Fig 6.1.1.1 Facial recognition in action
Fig 6.1.1.2 Logs for all detected people
Fig 6.1.1.3 Latest logs for every unique person detected
Fig 6.1.1.4 Total visit counts
The user interface is a dashboard which is accessible by the admin and has a range of options that are offered by the system. Add or remove authorized personnel: Through the portal, admin could add certain people as authorized. These people can then be tracked using a set of special ids. If an area is made accessible to authorized people only, any intrusion can be detected. View logs: This allows the admin to establish a ground for looking at the recent movements of a subject. This would be handy in order to detect erroneous movements. Track movements: In addition to the above, movements of a specific individual can be traced using the log generated.

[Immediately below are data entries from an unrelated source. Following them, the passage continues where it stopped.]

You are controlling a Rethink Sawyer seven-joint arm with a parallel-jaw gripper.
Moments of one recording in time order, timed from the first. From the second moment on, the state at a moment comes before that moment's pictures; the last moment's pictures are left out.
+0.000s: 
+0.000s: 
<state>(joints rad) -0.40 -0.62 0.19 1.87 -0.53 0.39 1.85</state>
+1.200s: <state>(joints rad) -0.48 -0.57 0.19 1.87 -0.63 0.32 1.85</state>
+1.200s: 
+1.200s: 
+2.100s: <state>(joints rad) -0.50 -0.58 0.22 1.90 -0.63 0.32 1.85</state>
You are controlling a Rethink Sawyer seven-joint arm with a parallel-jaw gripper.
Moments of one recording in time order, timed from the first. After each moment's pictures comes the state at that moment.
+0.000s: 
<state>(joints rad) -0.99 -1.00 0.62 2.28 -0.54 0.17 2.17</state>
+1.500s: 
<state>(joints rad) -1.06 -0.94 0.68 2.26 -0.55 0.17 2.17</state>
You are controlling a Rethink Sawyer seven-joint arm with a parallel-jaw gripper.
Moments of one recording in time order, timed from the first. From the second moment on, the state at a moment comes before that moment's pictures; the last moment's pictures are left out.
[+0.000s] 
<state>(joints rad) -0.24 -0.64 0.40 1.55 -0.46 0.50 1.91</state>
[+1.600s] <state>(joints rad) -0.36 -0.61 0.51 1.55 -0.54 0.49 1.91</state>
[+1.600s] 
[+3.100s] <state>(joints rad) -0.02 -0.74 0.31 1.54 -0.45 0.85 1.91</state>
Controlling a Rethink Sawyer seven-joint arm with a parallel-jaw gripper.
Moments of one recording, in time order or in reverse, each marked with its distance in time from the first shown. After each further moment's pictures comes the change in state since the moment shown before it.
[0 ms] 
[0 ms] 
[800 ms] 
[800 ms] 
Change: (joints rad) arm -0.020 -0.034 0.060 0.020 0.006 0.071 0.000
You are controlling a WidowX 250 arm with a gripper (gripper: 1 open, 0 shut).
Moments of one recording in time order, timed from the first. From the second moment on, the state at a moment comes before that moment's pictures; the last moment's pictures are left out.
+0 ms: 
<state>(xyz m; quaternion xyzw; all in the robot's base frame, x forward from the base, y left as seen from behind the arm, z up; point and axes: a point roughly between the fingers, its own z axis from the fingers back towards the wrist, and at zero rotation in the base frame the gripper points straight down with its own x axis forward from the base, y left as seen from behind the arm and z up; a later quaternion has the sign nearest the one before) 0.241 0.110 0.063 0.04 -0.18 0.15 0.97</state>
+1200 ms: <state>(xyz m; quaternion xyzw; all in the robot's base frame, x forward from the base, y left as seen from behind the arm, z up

A geofence is a virtual perimeter for a real-world geographic area. It could be dynamically generated—as in a radius around a point location, or a geo-fence can be a predefined set of boundaries.
This system can execute various analytics that are cumbersome otherwise. These include performing a real time head count, identifying common movement patterns, heat maps, generating statistics w.r.t time and location per head, detailed analysis of traffic flow etc.